Psalm 126 says, “Those who sow in tears shall reap with joyful shouting. He who goes to and fro weeping, carrying his bag of seed, Shall indeed come again with a shout of joy, bringing his sheaves with him.”
Joy is the harvest of a season of sowing in tears. Shouts come from a heart that has seen the Lord in the darkest nights of the soul. Sheaves are in our arms because we did not quit when we wanted out of that season of sowing. I did not get invited into that season with an announcement that it would be the hardest season of my life, but with an invitation from the Lord to walk with Him, to obey Him into the valley, to continue with Him when I had nothing, literally, when I thought I was going to die, but the living God, the word of God and the people of God who He sent to walk with me, never let me quit. Song of Solomon is about the Shunamite who started out closed off to love, but ended with a heart that was receiving and giving love like she never thought possible. This is what this season was about.
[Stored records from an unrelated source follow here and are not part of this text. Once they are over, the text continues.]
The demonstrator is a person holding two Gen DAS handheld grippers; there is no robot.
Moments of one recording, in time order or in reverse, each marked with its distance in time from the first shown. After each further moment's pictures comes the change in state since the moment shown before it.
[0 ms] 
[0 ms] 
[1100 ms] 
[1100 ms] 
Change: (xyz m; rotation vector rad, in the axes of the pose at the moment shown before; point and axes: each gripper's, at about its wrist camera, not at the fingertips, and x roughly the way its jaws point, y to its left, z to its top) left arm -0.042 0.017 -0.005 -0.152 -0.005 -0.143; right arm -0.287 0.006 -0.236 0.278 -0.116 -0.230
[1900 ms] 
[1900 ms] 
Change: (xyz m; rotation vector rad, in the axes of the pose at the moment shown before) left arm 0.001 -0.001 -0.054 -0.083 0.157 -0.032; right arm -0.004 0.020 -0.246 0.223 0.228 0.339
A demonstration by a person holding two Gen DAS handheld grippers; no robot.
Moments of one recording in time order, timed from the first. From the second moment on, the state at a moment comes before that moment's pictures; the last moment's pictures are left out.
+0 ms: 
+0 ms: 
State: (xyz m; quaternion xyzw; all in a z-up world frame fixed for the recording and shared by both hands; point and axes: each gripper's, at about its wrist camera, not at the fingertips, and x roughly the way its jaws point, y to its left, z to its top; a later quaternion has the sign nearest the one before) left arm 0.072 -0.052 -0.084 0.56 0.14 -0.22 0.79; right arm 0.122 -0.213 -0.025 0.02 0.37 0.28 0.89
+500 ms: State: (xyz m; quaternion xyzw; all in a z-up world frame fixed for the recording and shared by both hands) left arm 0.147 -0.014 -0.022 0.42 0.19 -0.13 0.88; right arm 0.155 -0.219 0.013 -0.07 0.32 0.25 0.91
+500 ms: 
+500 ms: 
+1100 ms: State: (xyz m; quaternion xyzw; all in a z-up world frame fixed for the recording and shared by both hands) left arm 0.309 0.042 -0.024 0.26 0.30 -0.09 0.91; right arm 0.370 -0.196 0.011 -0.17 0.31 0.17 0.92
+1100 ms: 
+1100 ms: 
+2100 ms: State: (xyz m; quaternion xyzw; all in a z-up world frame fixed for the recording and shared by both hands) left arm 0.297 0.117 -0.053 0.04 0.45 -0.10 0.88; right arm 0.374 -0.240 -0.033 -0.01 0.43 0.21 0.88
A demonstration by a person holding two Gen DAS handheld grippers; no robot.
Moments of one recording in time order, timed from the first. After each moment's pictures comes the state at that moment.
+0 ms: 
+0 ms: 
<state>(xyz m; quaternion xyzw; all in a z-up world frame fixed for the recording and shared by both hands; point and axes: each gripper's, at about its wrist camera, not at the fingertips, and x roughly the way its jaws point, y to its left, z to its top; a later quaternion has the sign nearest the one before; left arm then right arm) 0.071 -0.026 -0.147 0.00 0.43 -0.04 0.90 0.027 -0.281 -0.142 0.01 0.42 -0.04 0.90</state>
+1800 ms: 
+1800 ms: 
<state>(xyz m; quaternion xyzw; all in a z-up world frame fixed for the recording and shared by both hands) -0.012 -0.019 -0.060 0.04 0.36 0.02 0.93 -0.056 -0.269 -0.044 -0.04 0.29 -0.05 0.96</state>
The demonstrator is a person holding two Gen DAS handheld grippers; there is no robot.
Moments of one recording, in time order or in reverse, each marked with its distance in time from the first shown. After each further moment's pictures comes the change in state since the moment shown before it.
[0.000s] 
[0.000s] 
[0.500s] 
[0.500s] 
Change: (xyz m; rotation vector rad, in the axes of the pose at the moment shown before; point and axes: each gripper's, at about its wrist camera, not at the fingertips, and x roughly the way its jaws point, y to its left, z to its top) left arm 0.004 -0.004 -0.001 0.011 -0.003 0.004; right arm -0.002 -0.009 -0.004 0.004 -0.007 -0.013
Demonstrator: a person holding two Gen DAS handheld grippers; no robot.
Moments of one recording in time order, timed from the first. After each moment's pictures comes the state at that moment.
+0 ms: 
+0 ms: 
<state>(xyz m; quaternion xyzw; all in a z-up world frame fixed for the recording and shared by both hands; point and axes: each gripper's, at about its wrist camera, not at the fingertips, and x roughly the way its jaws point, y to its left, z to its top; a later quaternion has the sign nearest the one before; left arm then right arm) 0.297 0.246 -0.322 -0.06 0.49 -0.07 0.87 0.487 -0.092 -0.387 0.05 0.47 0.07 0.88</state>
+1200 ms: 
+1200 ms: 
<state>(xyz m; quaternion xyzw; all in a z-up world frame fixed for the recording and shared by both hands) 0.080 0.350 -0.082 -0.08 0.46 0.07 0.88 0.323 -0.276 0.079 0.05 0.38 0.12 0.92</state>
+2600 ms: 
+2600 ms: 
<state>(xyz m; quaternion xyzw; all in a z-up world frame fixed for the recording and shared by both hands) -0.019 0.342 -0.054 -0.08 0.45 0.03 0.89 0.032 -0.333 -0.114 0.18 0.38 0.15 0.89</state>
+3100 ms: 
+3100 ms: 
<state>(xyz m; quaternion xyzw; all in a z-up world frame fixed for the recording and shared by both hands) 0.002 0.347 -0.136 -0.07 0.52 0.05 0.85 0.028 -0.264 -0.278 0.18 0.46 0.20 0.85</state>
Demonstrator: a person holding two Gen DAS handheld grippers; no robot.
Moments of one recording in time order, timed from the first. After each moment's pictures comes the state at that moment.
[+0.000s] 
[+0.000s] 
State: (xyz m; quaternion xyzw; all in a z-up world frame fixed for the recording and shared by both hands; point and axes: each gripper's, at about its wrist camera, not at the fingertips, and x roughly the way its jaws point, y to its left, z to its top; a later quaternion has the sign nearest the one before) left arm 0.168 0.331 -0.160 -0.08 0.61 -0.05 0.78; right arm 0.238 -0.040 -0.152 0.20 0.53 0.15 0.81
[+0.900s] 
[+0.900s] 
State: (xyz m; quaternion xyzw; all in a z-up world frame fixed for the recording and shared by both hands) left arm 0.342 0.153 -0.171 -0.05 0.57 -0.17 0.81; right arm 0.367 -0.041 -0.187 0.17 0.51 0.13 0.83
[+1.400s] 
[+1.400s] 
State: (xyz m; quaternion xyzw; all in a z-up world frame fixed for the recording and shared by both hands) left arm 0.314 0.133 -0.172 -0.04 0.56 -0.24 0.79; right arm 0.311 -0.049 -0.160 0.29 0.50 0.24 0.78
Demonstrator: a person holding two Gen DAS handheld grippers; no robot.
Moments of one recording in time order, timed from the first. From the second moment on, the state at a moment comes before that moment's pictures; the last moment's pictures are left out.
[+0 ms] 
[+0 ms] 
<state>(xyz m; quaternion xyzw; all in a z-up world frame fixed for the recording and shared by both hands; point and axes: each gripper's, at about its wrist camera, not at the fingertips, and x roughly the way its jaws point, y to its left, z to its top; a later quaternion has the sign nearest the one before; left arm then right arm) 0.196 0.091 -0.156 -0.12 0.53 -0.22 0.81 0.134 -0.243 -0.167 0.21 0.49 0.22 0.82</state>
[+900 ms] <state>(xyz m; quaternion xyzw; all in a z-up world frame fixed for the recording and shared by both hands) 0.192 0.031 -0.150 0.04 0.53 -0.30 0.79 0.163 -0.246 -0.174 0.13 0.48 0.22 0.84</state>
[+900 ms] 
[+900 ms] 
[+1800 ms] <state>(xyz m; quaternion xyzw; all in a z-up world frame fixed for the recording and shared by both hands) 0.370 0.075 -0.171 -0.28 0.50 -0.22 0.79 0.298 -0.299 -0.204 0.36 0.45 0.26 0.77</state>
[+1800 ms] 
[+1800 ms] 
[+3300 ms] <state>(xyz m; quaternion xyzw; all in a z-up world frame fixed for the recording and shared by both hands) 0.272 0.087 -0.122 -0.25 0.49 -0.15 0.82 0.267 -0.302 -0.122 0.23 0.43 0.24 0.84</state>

Tears fell as I learned to trust Him. I did not know at that time those tears were seeds. I never did it for anything but Him. Obedience was the motivation, not a harvest, not a ministry, not money, nothing. Once you really meet Him, really know Him, really see Him, nothing else matters. He is truly all I want, all I ever needed. But now the tears are gone and the joy has come, I smile a lot, I feel alive again and I am thankful for the season of sowing in tears.